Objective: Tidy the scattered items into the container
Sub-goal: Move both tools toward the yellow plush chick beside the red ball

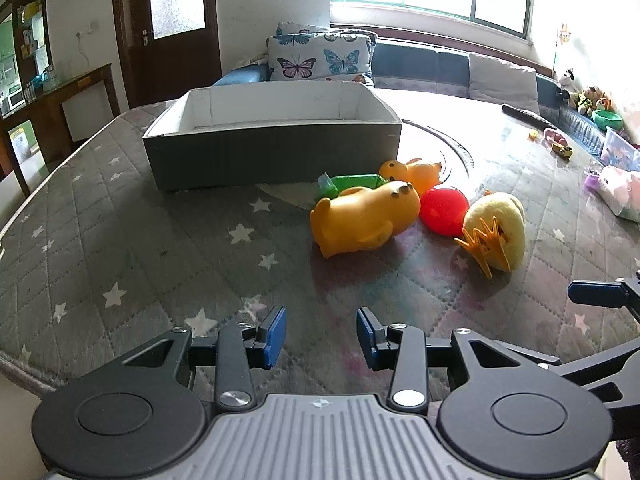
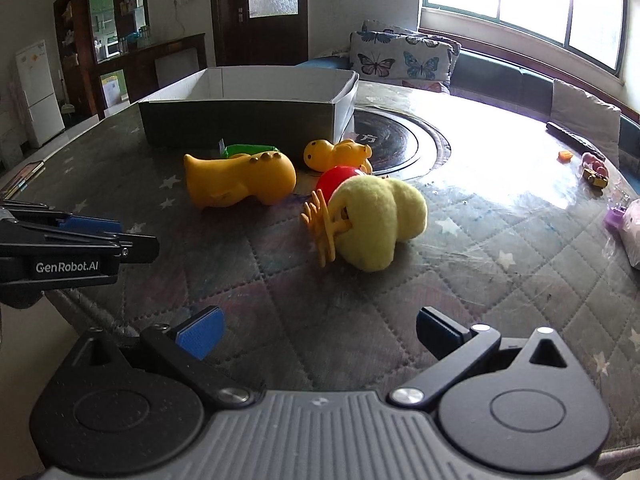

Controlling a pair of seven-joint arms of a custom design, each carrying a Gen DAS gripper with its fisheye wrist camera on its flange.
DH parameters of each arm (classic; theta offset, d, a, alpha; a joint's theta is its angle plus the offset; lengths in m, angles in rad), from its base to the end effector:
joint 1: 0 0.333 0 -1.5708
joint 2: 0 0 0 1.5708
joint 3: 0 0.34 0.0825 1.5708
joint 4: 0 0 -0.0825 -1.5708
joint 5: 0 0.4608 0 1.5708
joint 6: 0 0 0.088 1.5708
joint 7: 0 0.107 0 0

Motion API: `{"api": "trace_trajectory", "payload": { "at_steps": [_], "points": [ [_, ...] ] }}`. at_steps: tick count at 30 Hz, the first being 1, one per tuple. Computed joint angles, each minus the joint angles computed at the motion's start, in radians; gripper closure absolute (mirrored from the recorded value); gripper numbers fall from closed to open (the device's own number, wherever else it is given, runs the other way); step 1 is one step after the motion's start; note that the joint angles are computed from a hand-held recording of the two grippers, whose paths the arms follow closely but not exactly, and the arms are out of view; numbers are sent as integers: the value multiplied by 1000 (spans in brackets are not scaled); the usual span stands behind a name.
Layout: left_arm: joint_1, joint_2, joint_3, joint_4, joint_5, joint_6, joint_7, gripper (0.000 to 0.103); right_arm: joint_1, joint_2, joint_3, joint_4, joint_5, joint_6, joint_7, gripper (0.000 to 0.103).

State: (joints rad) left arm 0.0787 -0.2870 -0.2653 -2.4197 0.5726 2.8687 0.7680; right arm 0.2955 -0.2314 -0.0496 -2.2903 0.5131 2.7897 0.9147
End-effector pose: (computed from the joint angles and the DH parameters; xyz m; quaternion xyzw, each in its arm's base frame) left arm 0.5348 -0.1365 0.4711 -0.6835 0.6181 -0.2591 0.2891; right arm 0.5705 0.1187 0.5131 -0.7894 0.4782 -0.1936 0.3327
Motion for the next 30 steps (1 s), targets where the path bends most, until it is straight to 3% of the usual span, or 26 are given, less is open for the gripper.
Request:
{"api": "trace_trajectory", "payload": {
  "at_steps": [30],
  "points": [
    [-52,-8,6,-3,-63,-57,59,61,-6,-25,8,-27,-76,-36,51,0]
  ]
}}
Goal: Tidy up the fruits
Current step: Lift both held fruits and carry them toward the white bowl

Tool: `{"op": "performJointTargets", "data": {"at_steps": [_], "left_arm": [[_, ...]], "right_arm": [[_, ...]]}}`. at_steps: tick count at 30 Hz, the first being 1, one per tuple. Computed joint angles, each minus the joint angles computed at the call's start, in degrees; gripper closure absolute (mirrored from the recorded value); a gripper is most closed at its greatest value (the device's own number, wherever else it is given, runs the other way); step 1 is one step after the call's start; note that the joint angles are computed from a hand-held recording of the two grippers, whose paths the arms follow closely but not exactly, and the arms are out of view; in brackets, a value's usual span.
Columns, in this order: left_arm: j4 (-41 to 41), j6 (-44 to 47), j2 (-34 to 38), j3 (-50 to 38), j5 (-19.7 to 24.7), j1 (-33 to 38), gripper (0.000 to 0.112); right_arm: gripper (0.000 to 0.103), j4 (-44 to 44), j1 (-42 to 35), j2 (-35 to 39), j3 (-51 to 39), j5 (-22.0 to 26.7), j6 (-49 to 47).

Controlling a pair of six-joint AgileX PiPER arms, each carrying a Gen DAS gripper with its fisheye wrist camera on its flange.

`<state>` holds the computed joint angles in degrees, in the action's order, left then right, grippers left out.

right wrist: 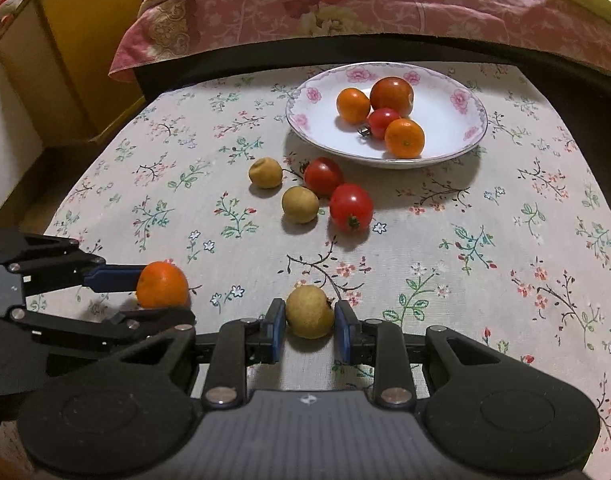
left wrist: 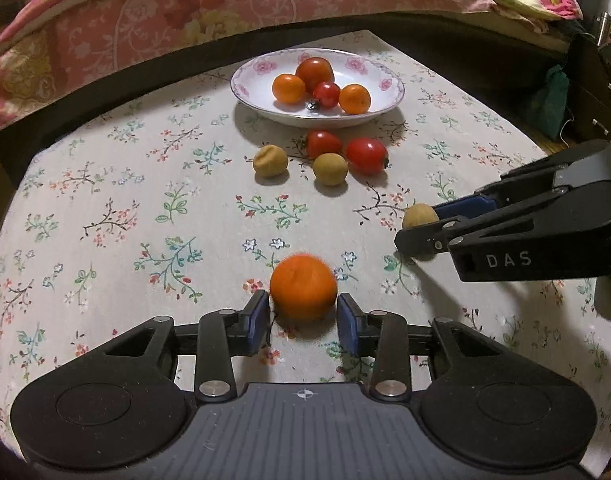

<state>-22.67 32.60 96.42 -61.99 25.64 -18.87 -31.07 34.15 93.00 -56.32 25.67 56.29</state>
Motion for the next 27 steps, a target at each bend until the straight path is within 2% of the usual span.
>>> {"op": "performJointTargets", "data": {"at_steps": [4, 6, 8, 12, 16, 20, 27], "left_arm": [[0.30, 0.97, -0.30, 1.12, -2.09, -0.30, 0.059], [-2.12, 3.25, 0.42, 0.19, -1.45, 0.09, 0.059], [-2.53, 3.83, 1.03, -0.66, -1.23, 0.02, 0.057], [-3.15, 4.63, 1.47, -0.58, -2.05, -0.12, 0.051], [-3.07, 5.09, 1.03, 0.12, -3.13, -0.37, 0.051], [-1.32, 3.14, 1.26, 0.15, -3.96, -0.51, 0.057], [-1.10, 1.98, 1.81, -0.32, -4.04, -0.58, 0.056]], "right_arm": [[0.071, -1.93, 0.59, -0.33, 0.74, -0.53, 1.47], [0.059, -0.37, 0.46, -0.70, 1.18, -1.51, -0.24], [0.056, -1.44, 1.02, -0.84, 1.45, -1.53, 0.54], [0.056, -7.54, 2.59, -0.42, 1.23, 1.12, 6.50], [0.056, -7.13, 1.74, -0.18, 0.82, 0.85, 6.09], [0.056, -7.62, 1.86, 0.24, 0.54, 0.67, 5.65], [0.057, -8.06, 1.64, 0.65, 0.29, 0.34, 5.39]]}}
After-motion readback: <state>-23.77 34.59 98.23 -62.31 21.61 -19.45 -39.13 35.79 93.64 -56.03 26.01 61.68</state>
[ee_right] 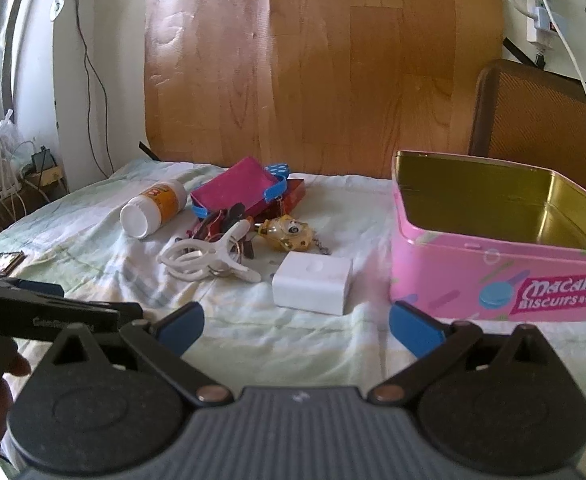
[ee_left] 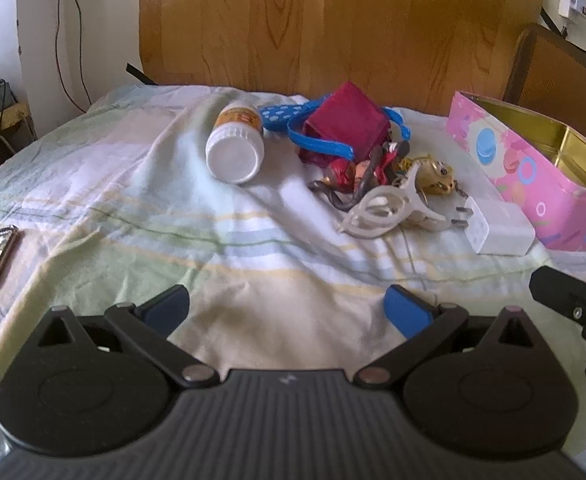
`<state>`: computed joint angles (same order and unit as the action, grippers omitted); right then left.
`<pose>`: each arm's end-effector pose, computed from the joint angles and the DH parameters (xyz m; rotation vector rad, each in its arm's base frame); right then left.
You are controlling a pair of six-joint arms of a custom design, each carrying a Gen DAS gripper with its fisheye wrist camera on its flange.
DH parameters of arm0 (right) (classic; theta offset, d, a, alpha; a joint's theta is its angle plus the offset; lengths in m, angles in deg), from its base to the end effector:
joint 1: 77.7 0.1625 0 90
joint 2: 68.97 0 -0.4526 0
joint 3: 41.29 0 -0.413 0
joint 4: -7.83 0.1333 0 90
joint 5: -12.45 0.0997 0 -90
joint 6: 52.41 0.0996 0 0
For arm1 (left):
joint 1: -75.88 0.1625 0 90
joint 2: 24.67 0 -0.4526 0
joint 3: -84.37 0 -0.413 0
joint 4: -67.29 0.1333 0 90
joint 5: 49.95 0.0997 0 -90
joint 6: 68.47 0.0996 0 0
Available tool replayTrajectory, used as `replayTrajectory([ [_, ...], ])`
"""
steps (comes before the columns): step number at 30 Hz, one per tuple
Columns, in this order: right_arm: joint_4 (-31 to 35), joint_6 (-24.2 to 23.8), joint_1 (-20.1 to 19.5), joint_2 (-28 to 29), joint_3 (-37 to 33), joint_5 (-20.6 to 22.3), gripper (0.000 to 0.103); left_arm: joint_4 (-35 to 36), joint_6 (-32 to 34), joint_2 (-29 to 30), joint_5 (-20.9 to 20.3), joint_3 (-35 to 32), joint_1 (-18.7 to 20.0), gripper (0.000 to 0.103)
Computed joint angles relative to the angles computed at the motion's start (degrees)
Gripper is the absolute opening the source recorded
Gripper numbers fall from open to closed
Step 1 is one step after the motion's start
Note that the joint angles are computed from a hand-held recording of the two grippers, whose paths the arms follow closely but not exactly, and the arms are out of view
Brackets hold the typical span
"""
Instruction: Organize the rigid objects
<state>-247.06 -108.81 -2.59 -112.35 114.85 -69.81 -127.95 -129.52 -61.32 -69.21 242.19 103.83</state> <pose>0.0626 -0.3356 0.1106 0.9621 -2.3057 1.0910 -0.1021 -0.3115 0.0203 0.2236 2.0677 -1.1537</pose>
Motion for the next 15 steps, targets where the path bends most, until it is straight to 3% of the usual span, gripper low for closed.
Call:
replayTrajectory([
  [15,0.58,0.21,0.29,-0.57,-0.04,0.48,0.1,5.73,-4.03,-0.34,2.59,0.17,-2.14,0.103],
])
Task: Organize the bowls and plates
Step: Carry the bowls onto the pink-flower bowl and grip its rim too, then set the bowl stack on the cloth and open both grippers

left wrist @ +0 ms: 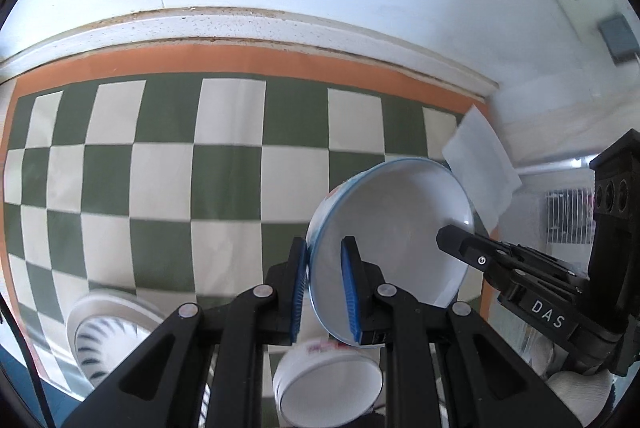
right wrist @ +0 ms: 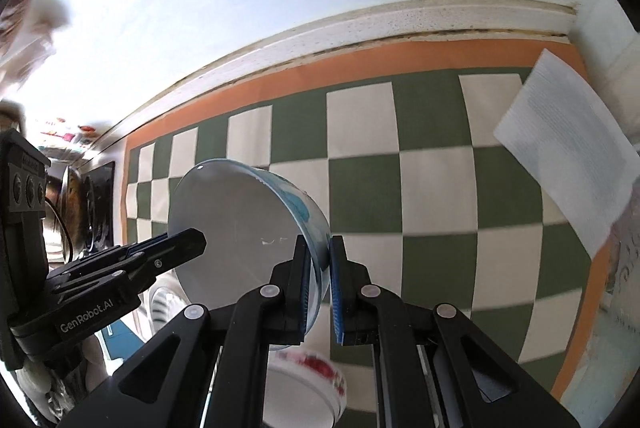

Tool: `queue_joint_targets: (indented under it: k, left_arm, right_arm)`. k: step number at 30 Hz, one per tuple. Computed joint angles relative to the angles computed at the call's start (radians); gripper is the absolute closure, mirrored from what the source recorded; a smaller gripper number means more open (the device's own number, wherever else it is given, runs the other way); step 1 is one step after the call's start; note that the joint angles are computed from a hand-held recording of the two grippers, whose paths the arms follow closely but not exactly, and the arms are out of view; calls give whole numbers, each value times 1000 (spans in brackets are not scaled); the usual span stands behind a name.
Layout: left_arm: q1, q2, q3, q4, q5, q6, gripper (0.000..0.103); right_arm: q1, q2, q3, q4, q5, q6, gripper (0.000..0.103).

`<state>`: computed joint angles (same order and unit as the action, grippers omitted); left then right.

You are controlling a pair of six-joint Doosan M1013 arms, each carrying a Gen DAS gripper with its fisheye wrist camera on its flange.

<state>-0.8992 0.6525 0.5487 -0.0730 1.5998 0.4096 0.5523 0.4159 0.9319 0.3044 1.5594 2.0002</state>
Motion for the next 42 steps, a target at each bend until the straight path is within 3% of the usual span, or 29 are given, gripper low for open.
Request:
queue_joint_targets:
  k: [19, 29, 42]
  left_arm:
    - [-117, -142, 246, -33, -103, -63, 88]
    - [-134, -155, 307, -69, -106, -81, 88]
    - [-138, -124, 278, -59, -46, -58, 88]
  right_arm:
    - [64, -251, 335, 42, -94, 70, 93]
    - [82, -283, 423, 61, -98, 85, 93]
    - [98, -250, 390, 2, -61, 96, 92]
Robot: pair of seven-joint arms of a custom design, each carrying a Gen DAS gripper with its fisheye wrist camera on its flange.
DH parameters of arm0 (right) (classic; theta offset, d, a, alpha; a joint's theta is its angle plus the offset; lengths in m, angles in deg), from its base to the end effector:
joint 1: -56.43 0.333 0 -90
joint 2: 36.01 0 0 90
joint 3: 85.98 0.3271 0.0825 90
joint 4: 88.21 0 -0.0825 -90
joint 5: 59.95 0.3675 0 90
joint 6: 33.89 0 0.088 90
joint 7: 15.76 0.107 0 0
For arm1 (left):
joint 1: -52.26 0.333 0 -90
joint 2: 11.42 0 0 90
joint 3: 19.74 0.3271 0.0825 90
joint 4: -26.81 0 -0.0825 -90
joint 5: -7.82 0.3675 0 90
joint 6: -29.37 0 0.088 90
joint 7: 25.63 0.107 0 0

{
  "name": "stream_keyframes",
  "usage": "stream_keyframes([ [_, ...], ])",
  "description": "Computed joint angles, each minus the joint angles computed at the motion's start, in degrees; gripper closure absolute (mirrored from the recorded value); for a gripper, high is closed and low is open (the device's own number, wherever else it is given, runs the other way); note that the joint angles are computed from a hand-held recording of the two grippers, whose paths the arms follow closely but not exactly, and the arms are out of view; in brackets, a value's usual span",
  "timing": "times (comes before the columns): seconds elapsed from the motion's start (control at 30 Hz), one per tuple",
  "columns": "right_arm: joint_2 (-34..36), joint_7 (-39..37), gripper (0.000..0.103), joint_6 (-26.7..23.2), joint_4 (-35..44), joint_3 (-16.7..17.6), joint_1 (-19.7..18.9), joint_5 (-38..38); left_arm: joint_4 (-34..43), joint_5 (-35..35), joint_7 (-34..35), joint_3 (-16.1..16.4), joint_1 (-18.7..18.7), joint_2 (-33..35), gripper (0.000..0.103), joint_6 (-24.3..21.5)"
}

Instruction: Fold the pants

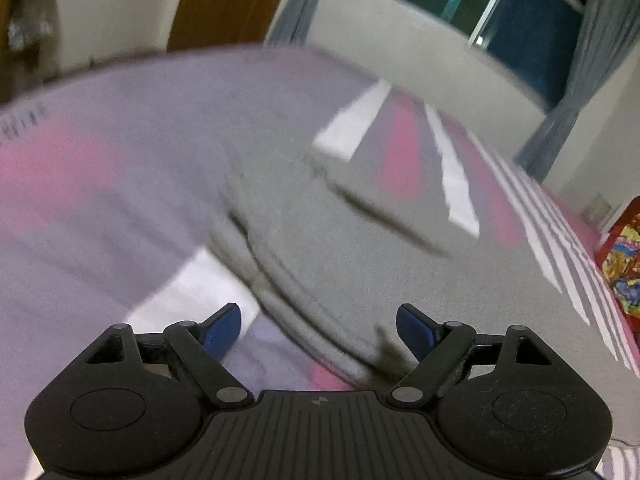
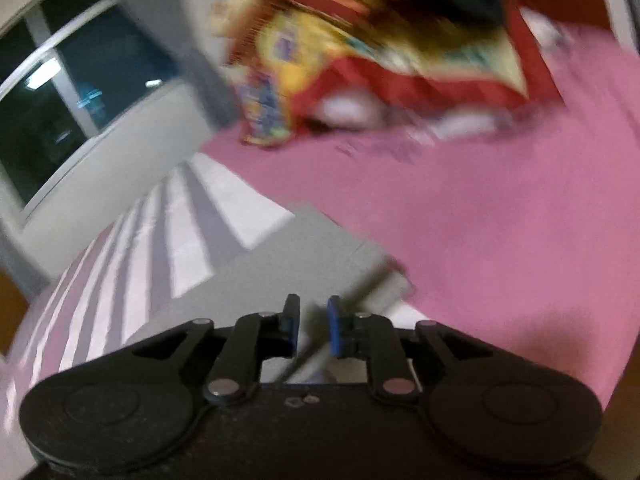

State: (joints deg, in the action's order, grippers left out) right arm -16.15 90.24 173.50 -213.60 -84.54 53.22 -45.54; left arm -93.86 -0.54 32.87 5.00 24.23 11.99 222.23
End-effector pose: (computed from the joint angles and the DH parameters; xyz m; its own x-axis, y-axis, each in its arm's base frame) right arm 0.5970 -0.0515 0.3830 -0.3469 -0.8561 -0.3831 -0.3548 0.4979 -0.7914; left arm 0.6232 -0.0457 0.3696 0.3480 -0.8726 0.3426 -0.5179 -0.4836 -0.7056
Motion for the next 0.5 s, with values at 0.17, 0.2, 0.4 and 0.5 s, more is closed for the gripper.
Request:
stream_keyframes([
  [0.17, 1.7, 6.5, 0.086, -4.2, 3.3, 14.7, -13.3, -30.3, 6.6, 20.9, -7.9, -5.0, 3.4, 2.6, 0.019, 1.7],
  [0.2, 3.5, 7.9, 0.085, -5.7, 5.6, 18.5, -15.5, -35.0, 8.9, 19.2, -3.9, -9.4, 6.1, 3.7, 0.019, 1.2],
  [0.4, 20.3, 0.8, 0.086, -21.1, 24.0, 37.0, -19.4, -45.6, 23.0, 14.3, 3.4, -18.3, 9.7, 13.5, 0.019, -6.4],
  [0.5, 24.6, 1.3, 0.087, -35.3, 34.6, 34.3, -12.4, -47.4, 26.7, 16.6, 6.4, -17.2, 8.6, 14.7, 0.011, -12.5],
])
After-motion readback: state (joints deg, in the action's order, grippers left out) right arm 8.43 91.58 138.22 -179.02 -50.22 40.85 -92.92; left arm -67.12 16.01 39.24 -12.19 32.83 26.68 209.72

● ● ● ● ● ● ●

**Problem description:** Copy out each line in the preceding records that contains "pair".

**Problem solution:**
Controlling a pair of seven-joint arms of a custom design, each carrying a Gen DAS gripper with its fisheye wrist camera on its flange.
Controlling a pair of six-joint AgileX PiPER arms, each carrying a Gen DAS gripper with its fisheye wrist camera on its flange.
You are controlling a pair of six-joint arms of a custom design, each carrying a Gen DAS gripper with its fisheye wrist camera on its flange.
You are controlling a pair of six-joint Doosan M1013 arms, each carrying a Gen DAS gripper with its fisheye wrist camera on its flange.
Robot: pair of seven-joint arms of a custom design, each carrying a Gen DAS gripper with its fisheye wrist camera on its flange.

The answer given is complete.